• [Exercise details]: From the records below, copy the lines that include "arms".
[Task material Boundary: Start]
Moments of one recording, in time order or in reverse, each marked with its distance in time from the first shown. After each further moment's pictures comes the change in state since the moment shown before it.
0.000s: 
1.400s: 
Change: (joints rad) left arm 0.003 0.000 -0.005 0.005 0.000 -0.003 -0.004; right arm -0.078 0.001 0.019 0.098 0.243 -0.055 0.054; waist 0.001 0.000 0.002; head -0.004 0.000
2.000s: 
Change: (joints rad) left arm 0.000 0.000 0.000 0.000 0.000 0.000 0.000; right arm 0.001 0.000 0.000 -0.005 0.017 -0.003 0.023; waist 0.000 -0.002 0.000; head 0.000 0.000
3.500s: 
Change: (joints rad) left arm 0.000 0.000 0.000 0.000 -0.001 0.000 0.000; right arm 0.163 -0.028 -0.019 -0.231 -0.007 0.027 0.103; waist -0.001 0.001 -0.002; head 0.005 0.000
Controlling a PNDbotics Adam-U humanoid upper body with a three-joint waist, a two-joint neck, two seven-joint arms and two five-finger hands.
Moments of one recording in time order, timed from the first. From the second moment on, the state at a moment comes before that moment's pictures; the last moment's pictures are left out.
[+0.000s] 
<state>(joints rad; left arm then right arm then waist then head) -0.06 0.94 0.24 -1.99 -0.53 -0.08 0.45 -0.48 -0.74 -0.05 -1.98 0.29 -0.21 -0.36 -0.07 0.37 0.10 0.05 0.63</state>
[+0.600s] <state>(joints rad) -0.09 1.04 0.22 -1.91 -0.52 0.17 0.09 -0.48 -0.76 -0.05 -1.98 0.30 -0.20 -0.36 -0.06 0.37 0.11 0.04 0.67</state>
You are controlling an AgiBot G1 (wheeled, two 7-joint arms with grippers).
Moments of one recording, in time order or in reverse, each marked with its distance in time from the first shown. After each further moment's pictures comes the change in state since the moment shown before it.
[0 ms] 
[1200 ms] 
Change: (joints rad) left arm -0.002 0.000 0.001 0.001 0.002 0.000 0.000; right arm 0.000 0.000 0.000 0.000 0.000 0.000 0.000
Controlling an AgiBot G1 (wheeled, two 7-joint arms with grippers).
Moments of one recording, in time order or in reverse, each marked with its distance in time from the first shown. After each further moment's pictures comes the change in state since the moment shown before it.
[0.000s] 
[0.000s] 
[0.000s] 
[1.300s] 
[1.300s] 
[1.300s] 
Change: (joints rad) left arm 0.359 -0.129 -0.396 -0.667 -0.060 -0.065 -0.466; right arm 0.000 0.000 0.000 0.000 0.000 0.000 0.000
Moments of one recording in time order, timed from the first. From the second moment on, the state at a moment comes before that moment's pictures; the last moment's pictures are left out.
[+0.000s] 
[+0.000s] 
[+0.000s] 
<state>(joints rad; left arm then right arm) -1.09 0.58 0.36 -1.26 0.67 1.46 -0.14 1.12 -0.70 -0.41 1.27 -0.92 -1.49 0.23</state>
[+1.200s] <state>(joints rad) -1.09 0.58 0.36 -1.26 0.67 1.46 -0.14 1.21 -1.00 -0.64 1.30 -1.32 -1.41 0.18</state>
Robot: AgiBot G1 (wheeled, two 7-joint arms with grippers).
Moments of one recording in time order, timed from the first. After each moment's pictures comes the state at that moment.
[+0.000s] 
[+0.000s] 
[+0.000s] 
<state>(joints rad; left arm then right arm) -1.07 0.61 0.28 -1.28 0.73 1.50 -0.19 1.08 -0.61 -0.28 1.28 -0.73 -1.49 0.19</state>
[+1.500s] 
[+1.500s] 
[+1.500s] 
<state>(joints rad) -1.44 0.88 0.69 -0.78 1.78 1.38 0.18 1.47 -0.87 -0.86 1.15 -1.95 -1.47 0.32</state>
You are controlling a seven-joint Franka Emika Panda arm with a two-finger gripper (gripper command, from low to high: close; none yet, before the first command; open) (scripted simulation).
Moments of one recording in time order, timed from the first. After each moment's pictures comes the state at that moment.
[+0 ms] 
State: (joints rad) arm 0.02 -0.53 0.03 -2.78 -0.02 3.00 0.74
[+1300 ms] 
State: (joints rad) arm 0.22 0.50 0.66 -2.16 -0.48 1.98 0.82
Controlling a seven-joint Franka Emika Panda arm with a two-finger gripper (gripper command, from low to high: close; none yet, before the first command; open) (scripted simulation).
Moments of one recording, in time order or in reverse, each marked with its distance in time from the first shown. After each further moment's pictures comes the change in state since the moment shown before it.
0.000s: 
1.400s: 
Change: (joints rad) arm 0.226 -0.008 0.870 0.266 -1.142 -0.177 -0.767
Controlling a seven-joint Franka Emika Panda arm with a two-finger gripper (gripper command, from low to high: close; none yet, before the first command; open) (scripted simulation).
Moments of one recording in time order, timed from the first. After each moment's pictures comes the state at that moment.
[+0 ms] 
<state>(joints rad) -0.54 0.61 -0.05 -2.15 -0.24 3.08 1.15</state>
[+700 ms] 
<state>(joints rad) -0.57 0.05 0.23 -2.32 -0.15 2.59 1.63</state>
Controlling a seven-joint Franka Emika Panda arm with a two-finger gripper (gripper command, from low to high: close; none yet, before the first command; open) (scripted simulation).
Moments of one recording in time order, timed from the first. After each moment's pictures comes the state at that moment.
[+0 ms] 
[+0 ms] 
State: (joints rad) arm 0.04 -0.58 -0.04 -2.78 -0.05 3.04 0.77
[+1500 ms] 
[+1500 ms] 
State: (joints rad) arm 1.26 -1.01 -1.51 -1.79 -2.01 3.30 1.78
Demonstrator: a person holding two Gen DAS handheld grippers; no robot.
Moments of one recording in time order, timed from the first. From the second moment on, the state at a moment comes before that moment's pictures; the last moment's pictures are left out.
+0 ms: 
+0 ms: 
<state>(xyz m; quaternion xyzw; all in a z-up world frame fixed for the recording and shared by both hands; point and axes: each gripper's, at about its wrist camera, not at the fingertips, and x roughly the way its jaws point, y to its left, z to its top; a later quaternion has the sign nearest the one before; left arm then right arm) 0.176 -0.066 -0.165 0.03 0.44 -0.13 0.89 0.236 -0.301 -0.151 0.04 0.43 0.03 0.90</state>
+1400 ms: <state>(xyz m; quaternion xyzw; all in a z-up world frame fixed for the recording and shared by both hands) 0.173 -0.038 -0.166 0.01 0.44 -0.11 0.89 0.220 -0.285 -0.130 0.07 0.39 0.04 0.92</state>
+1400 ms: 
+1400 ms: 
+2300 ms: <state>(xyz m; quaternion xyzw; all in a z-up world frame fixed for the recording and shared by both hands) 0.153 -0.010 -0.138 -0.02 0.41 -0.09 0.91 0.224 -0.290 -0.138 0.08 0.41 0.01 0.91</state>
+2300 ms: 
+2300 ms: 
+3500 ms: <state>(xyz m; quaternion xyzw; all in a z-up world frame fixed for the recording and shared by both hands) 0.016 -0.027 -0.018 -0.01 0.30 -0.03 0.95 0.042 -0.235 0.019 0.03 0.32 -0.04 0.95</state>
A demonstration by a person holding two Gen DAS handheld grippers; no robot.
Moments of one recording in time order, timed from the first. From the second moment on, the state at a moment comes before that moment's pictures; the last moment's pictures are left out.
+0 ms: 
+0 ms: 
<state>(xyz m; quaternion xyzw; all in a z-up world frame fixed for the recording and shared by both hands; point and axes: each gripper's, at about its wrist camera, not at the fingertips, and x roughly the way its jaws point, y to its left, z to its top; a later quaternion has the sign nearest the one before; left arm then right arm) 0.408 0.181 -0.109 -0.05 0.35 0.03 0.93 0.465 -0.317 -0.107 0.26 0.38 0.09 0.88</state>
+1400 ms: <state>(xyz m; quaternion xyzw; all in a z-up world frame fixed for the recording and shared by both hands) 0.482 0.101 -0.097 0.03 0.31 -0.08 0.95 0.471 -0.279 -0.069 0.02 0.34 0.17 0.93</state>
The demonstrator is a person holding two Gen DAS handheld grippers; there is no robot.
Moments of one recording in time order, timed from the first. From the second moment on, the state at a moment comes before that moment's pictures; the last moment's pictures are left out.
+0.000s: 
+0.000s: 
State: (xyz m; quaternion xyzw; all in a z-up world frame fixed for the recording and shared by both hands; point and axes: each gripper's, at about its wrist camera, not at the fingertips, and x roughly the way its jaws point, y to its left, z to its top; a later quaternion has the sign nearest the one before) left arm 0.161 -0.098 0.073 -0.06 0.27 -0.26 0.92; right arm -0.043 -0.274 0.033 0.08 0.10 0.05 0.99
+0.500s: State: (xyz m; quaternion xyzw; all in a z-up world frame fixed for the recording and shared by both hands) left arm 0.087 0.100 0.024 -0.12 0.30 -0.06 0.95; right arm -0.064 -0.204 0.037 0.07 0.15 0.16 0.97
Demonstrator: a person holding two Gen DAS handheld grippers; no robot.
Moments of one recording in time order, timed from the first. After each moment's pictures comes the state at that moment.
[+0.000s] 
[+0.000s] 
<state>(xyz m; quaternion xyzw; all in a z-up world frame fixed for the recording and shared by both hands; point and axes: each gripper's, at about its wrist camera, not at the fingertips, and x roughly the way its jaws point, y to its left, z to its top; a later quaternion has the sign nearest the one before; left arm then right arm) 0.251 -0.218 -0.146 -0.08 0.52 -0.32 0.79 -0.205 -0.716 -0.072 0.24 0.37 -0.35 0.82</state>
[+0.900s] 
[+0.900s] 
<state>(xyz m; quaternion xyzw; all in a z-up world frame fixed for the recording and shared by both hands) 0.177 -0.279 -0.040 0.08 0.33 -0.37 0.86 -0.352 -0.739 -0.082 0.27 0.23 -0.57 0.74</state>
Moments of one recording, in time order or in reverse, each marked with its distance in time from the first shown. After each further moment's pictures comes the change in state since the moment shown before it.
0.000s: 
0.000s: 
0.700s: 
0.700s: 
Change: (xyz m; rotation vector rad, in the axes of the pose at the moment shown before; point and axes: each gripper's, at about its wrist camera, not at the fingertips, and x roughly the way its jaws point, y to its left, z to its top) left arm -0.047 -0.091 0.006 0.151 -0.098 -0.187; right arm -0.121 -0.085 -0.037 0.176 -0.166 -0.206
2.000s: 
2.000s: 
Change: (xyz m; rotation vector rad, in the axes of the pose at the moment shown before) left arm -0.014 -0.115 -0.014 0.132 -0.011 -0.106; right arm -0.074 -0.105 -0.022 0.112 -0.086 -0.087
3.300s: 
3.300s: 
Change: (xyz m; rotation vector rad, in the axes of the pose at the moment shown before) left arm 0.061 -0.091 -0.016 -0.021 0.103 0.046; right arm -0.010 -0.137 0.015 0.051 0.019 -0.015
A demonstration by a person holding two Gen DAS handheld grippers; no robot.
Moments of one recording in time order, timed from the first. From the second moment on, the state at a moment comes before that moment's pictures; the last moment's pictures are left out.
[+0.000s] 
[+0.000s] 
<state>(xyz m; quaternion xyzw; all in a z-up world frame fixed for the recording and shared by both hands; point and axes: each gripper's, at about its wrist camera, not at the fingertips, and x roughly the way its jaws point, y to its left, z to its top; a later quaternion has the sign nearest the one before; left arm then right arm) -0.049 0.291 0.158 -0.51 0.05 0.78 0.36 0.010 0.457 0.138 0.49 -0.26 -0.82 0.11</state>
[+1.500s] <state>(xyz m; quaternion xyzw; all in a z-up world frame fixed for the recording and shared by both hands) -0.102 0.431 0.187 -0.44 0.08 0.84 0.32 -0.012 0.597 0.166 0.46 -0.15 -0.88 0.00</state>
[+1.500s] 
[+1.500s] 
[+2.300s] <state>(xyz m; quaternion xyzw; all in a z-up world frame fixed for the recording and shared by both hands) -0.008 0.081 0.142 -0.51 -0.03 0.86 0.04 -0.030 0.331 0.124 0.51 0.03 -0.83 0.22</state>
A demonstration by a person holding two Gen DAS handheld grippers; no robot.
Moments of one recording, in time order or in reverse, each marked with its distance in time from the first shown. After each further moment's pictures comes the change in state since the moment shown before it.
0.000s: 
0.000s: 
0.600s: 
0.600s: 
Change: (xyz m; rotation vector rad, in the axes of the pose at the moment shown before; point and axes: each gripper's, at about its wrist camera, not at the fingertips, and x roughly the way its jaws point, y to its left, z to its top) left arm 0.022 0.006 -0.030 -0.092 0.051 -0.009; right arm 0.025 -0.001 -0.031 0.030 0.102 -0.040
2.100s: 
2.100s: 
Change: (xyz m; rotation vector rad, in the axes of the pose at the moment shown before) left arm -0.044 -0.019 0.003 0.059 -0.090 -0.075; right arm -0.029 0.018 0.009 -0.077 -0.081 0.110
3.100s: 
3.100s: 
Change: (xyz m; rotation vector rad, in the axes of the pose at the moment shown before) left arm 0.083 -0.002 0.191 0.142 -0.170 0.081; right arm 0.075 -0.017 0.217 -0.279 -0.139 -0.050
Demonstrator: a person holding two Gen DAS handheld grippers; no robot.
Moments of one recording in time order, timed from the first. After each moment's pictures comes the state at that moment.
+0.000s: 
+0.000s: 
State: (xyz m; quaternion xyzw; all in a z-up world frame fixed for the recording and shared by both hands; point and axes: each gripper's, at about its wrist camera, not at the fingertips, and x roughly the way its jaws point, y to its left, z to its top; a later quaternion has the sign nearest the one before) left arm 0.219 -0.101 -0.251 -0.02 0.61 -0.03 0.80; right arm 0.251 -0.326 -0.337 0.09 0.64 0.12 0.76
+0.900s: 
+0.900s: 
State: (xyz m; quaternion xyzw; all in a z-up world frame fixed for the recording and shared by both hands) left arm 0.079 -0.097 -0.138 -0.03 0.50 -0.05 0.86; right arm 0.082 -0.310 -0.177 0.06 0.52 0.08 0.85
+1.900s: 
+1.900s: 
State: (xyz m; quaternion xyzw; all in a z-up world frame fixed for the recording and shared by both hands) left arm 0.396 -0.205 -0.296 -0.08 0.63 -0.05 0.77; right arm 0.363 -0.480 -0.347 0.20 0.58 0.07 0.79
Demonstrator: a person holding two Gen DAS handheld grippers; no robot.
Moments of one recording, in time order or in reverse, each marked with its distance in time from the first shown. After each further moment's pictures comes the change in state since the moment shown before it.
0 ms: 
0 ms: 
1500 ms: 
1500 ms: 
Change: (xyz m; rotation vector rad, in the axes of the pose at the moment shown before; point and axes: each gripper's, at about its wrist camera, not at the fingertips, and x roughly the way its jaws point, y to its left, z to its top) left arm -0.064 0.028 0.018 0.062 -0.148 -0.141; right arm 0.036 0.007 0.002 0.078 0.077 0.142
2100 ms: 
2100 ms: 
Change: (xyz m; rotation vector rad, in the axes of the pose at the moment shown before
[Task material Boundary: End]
• [Result]:
Controlling a PNDbotics Adam-U humanoid upper body with a three-joint waist, a two-joint neck, two seven-joint arms and two five-finger hands.
You are controlling an AgiBot G1 (wheeled, two 7-joint arms with grippers).
Controlling an AgiBot G1 (wheeled, two 7-joint arms with grippers).
Robot: AgiBot G1 (wheeled, two 7-joint arms with grippers).

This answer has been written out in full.